**Aim of the exercise**
Copy verbatim the material from its first line to the line that holds "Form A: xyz", including that line.
#####
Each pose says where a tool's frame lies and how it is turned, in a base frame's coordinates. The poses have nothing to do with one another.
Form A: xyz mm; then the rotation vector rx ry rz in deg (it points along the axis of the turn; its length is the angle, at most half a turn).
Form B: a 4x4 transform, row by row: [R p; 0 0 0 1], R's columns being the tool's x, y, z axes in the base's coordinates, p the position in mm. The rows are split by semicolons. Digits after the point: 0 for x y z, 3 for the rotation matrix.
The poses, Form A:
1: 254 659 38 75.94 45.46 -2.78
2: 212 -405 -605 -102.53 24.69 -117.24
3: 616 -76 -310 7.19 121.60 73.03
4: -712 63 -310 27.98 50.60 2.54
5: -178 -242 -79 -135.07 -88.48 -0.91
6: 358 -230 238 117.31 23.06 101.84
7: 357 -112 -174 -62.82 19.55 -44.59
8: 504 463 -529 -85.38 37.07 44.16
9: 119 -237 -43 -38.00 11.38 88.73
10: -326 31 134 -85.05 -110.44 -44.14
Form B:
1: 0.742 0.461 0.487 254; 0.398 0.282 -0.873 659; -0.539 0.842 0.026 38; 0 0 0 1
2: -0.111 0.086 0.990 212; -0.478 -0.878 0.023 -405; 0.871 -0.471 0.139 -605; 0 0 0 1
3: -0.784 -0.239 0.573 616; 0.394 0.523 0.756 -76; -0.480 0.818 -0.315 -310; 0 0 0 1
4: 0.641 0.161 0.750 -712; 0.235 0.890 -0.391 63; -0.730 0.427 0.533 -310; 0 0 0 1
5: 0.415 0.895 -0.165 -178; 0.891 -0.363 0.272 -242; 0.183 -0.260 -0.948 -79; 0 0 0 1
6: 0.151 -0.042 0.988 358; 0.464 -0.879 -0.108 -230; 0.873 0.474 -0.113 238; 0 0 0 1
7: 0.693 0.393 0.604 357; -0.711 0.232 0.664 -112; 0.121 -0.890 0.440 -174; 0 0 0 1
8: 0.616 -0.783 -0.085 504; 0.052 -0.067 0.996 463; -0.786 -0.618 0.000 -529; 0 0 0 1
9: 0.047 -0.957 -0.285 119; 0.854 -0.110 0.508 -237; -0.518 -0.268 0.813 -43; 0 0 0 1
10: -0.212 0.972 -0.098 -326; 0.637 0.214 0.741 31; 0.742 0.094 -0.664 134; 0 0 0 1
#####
**Exercise answer**
Each pose says where a tool's frame lies and how it is turned, in a base frame's coordinates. The poses have nothing to do with one another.
Form A: xyz mm; then the rotation vector rx ry rz in deg (it points along the axis of the turn; its length is the angle, at most half a turn).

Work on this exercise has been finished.